Sure, I’m not saying they should’ve done that instead. In addition, but probably they didn’t have the time/energy. My point is just that the illegal-move error rate is ambiguous if you (gjm) are interested in whether it has perfectly learned the rules (which is different from what the authors are going after), because there are sources of error beyond “it has failed to learn the rules”, like errors reconstructing the board state leading to misapplication of potentially-perfectly-learned rules. To my eyes, a legal move error rate as low as 0.01% in this setup, given the burden of state reconstruction in a unnatural and difficult way, strongly suggests it’s actually doing a great job of learning the rules. I predict that if you set it up in a way which more narrowly targeted rule learning (eg behavior cloning: just mapping full game state->expert-action, no history at all), you would find that its illegal move rate would approach 0% much more closely, and you’d have to find some really strange edge-cases like my chess promotion examples to trip it up, (at which point one would be satisfied, because how would one ever learn those unobserved things offline without priors).
I agree that the network trained on the large random-game dataset shows every sign of having learned the rules very well, and if I implied otherwise then that was an error. (I don’t think I ever intended to imply otherwise.)
The thing I was more interested in was the difference between that and the network trained on the much smaller championship-game dataset, whose incorrect-move rate is much much higher—about 5%. I’m pretty sure that either (1) having a lot more games of that type would help a lot or (2) having a bigger network would help a lot or (3) both; my original speculation was that 2 was more important but at that point I hadn’t noticed just how big the disparity in game count was. I now think it’s probably mostly 1, and I suspect that the difference between “random games” and “well played games” is not a major factor, and in particular I don’t think it’s likely that seeing only good moves is leading the network to learn a wrong ruleset. (It’s definitely not impossible! It just isn’t how I’d bet.)
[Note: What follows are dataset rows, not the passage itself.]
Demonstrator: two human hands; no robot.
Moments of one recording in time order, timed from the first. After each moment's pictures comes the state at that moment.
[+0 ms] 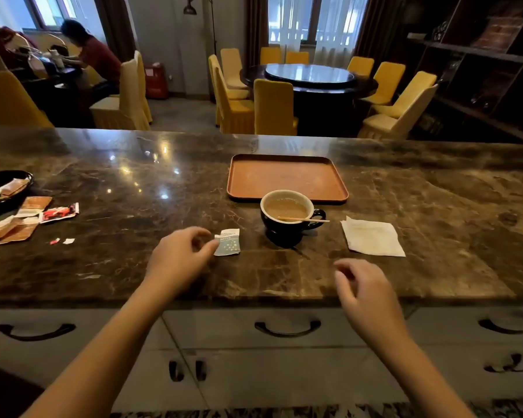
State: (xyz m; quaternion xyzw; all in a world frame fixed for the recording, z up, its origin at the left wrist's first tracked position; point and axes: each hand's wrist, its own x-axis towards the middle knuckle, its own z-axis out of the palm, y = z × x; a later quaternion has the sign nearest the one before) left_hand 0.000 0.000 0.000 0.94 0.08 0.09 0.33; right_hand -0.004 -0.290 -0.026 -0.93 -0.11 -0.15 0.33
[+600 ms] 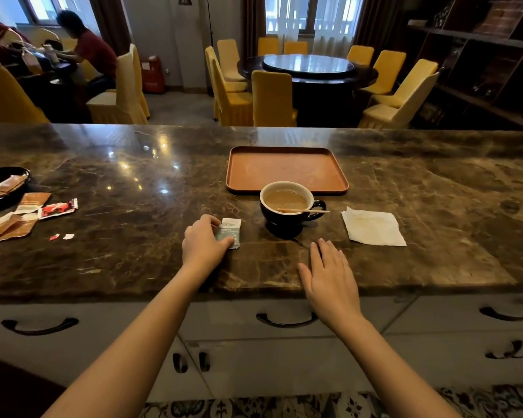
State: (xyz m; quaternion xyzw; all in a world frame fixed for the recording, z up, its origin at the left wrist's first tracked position) left_hand 0.051 -0.020 -0.045 0.91 0.16 0.12 0.36; right_hand 0.027 -0.251 -0.080 -0.98 -0.13 -0.10 0.12
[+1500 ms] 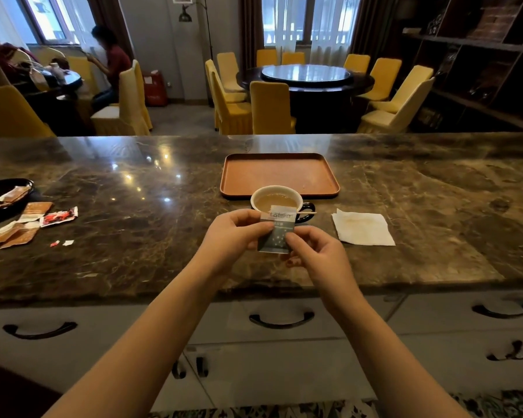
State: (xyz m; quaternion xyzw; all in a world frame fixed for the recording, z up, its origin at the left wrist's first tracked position) left_hand -0.003 -0.088 0.040 0.74 0.03 0.01 0.67; right_hand 0.003 -0.246 0.003 -0.71 -0.13 0.01 0.70
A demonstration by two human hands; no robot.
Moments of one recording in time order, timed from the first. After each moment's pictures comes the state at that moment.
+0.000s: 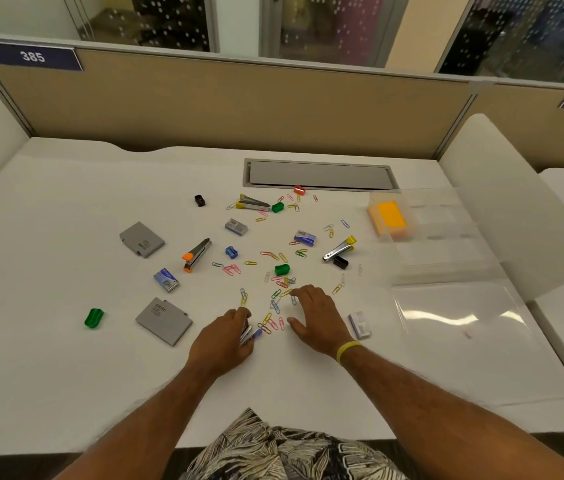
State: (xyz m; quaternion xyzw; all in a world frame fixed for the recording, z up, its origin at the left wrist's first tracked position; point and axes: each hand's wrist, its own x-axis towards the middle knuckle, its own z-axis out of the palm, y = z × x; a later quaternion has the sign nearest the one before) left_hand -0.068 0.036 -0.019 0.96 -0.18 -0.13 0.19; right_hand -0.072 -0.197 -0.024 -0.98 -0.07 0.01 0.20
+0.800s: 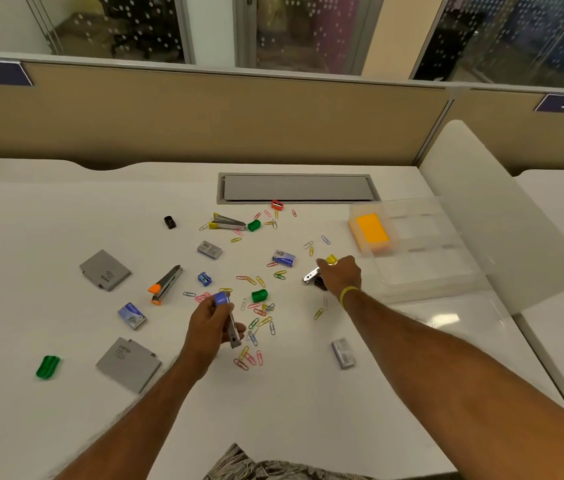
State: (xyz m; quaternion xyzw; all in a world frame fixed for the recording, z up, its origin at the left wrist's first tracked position) left_hand -0.006 -0.014 0.016 0.68 0.15 -0.19 0.69; right_hand 0.052 -0.288 0.015 -0.82 0.40 0.01 0.40
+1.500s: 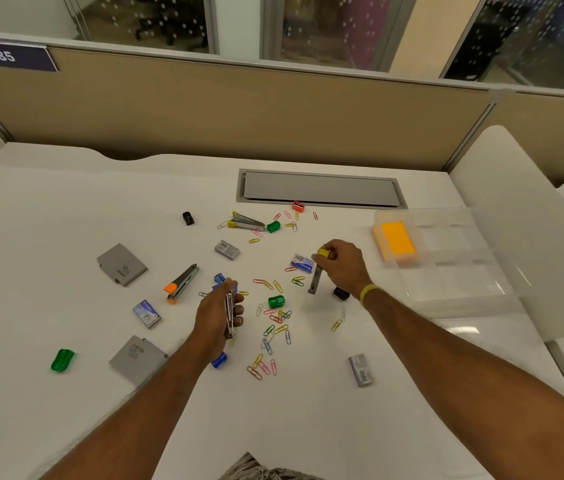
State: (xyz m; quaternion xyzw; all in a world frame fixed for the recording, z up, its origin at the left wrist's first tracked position) left_hand 0.037 -0.014 0.030 0.57 0.30 -0.23 0.73; right_hand 0.085 -0.267 0.041 -0.90 0.15 -0.01 0.41
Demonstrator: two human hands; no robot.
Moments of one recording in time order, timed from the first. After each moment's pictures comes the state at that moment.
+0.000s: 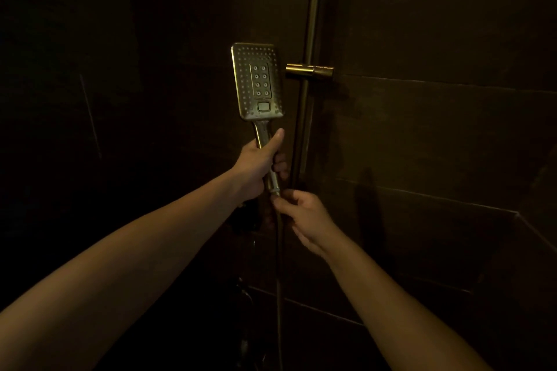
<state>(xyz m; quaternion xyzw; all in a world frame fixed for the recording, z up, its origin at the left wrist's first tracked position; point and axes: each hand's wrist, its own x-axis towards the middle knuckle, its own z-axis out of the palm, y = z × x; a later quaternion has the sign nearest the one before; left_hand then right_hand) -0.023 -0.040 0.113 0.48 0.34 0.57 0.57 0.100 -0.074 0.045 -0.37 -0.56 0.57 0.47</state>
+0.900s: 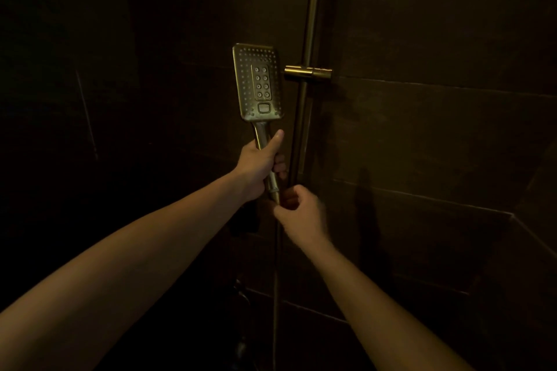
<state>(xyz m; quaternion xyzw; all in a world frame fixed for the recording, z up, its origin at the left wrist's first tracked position) -0.019 -0.025 0.107 0.48 0.35 0.59 0.55 0.092 -0.081 0.046 -0.53 -0.63 0.32 0.46</state>
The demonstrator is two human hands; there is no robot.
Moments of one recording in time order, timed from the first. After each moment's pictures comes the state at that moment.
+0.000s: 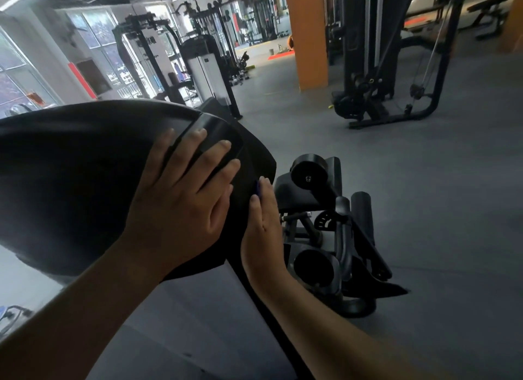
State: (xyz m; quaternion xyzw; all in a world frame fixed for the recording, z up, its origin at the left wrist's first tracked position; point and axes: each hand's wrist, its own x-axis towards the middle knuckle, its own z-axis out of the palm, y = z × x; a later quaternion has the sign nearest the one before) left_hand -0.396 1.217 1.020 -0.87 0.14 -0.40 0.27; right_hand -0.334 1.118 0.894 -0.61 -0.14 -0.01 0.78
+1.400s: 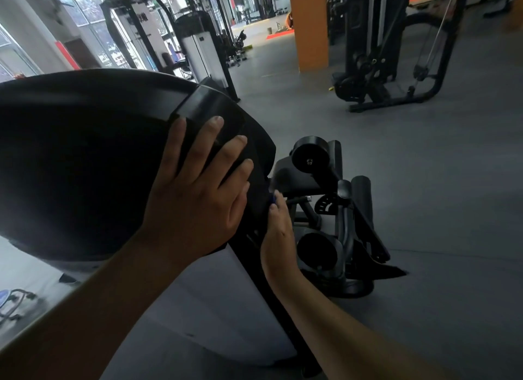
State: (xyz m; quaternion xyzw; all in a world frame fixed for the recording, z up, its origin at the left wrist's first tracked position) left_hand -0.392 1.210 0.991 -0.86 0.14 -0.39 0.29; right_hand -0.329 1.119 0.822 -0.58 -0.07 0.05 0.81
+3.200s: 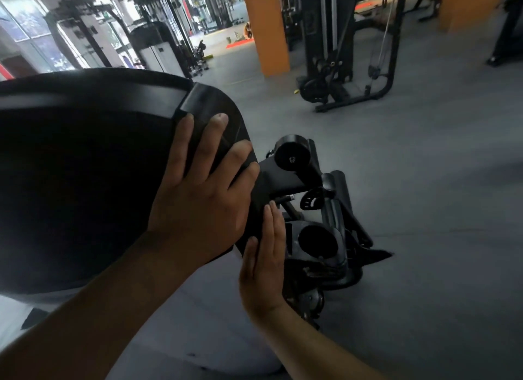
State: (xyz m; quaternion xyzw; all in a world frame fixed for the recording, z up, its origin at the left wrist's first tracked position) left_hand -0.391 1.223 0.992 -0.85 0.20 -0.39 0.29; right_hand -0.387 1.163 0.794 -0.71 -0.09 -0.25 0.65
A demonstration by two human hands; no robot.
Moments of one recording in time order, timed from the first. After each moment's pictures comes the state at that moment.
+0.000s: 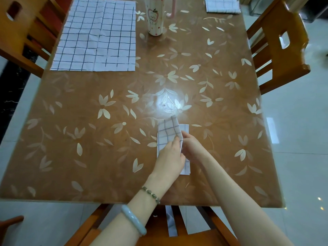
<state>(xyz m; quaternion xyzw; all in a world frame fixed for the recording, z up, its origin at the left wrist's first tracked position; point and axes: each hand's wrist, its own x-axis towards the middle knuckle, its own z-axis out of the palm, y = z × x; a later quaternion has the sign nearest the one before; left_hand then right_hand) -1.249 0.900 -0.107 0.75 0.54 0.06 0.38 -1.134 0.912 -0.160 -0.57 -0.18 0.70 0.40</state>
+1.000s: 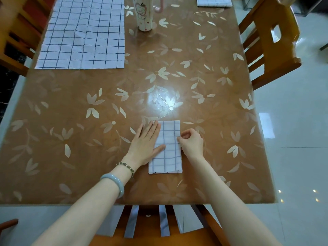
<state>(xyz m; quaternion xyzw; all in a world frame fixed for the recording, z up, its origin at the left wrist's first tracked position) -1.291 0.953 -0.206 0.90 0.41 -0.11 0.10 -1.117 0.897 -0.168 -0.83 -0.29 0.37 0.31</state>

Vaniver’s suggestion was that the championship-game-trained network had learned a wrong ruleset on account of some legal moves being very rare. It doesn’t seem likely to me that this (as opposed to 1. not having learned very well because the number of games was too small and/or 2. not having learned very well because the positions in the championship games are unrepresentative) is the explanation for having illegal moves as top prediction 5% of the time.
It looked as if you were disagreeing with that, but the arguments you’ve made in support all seem like cogent arguments against things other than what I was intending to say, which is why I think that at least one of us is misunderstanding the other.
In particular, at no point was I saying anything about the causes of the nonzero but very small error rate (~0.01%) of the network trained on the large random-game dataset, and at no point was I saying that that network had not done an excellent job of learning the rules.